Task description >>
Return every line in the entries below where the word "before" shows up.

Data items:

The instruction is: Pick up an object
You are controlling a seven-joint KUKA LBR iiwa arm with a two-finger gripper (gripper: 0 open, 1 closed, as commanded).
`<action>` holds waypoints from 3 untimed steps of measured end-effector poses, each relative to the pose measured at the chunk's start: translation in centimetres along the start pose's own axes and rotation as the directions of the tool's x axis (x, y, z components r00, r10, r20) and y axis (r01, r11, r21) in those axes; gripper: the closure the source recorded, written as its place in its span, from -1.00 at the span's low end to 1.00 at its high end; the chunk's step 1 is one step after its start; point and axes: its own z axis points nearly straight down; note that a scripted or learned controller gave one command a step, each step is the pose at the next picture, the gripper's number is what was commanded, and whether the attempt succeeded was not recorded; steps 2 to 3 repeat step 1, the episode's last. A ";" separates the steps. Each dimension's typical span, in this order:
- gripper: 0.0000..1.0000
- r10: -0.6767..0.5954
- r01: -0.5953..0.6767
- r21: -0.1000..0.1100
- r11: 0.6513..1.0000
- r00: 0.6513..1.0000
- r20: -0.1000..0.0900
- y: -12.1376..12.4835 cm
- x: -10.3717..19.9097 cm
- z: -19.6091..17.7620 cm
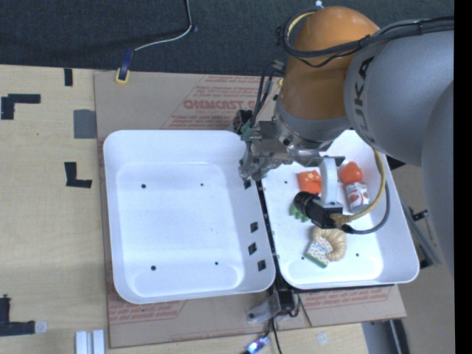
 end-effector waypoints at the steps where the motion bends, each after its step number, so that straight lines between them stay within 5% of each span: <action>1: 1.00 0.009 -0.009 0.011 1.000 1.000 0.004 -4.7 -2.9 2.0; 3: 1.00 0.009 -0.009 0.011 1.000 1.000 0.004 -4.7 -2.9 2.0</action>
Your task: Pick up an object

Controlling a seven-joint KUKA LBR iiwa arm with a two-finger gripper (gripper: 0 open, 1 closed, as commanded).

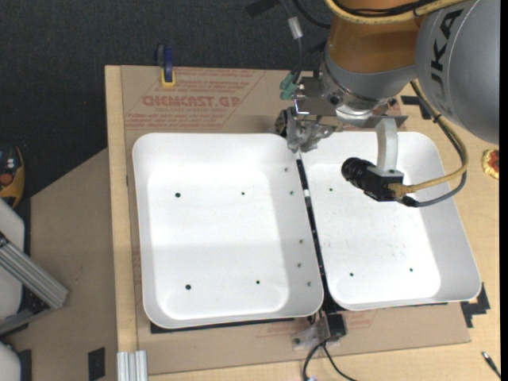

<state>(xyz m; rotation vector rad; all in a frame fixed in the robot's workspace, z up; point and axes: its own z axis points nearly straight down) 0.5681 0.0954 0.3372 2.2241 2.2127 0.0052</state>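
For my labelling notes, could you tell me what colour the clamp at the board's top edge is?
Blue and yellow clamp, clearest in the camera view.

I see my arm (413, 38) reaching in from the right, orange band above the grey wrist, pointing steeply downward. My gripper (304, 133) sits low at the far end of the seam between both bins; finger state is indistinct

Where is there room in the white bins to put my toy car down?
The left bin has a wide bare floor, bordered by its own rim and the seam between the bins. The right bin is bare across its near half. Its far part is crowded: the arm, the pincer over the seam and a small black device hang there.
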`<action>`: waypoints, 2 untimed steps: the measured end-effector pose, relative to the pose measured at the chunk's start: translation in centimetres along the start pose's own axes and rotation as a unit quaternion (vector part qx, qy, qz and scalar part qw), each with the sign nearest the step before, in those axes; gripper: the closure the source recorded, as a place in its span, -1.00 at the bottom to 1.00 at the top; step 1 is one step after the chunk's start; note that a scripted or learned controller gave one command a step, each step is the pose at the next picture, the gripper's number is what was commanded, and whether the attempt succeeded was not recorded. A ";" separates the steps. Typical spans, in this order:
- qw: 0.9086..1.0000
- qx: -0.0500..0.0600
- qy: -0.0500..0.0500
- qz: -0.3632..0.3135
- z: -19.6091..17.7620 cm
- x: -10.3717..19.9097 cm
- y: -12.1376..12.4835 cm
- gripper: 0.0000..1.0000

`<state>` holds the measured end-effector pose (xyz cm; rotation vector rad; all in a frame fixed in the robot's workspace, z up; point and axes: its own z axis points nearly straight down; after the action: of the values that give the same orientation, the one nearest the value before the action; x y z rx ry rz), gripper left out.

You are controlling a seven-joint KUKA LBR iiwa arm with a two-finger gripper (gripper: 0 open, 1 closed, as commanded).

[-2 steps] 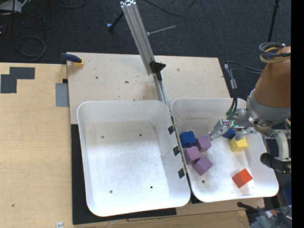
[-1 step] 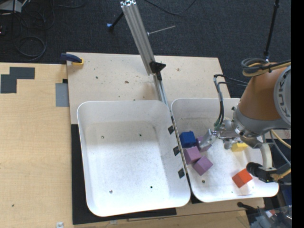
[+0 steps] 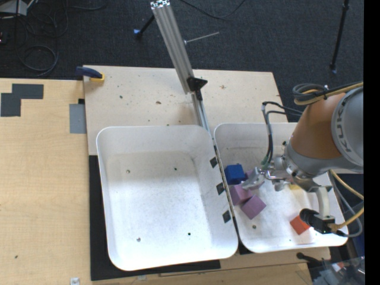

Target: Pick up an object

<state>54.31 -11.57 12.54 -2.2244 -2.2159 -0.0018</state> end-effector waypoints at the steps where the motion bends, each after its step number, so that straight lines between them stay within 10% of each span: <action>1: 1.000 -0.010 -0.004 0.001 0.3 -0.3 0.5 -1.00; 2: 1.000 -0.009 -0.004 0.006 -0.5 -0.5 0.4 1.00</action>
<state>54.72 -12.09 13.04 -2.2500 -2.2162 -0.0137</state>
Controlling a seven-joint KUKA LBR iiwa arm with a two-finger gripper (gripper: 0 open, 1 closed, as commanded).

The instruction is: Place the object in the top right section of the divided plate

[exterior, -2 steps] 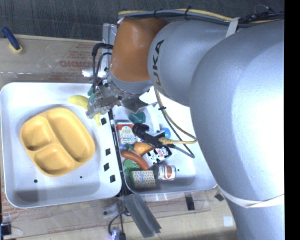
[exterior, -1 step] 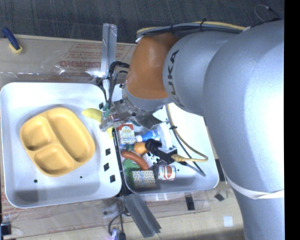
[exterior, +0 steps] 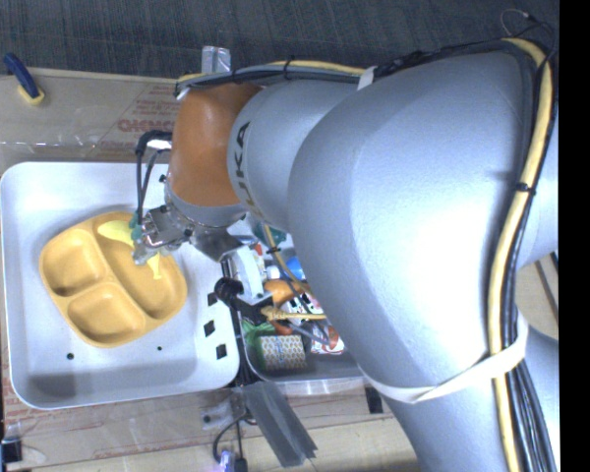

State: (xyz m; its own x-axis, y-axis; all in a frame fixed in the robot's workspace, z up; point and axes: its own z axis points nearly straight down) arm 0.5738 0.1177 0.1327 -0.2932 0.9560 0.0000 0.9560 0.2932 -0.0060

Written response >>
`<action>`: waypoints, 2 untimed steps: the measured end-effector pose, relative to the pose measured at the chunk's start: translation in centimetres along the start pose's own axes and rotation as a unit quaternion (vector part qx, qy, qz and scalar part qw), each with the sign nearest the step before, in those axes; gripper: the closure the source recorded, as a place in its span, -1.00 at the bottom to 1.00 at the top; step 1 is one step after the chunk's start; note that a scripted or learned controller gave one command a step, each step is the pose at the next picture, the gripper's number is what was commanded, and whether the attempt succeeded was not recorded. A ";" separates the steps. Typical spans, in this order:
`<state>` holds the measured end-effector pose (xyz cm; rotation vector rad; all in a frame fixed in the robot's workspace, z up; point and axes: its own z axis points nearly straight down; after the action: of the values that give the same orientation, the one nearest the value before the action; x y z rx ry rz), gripper left out.

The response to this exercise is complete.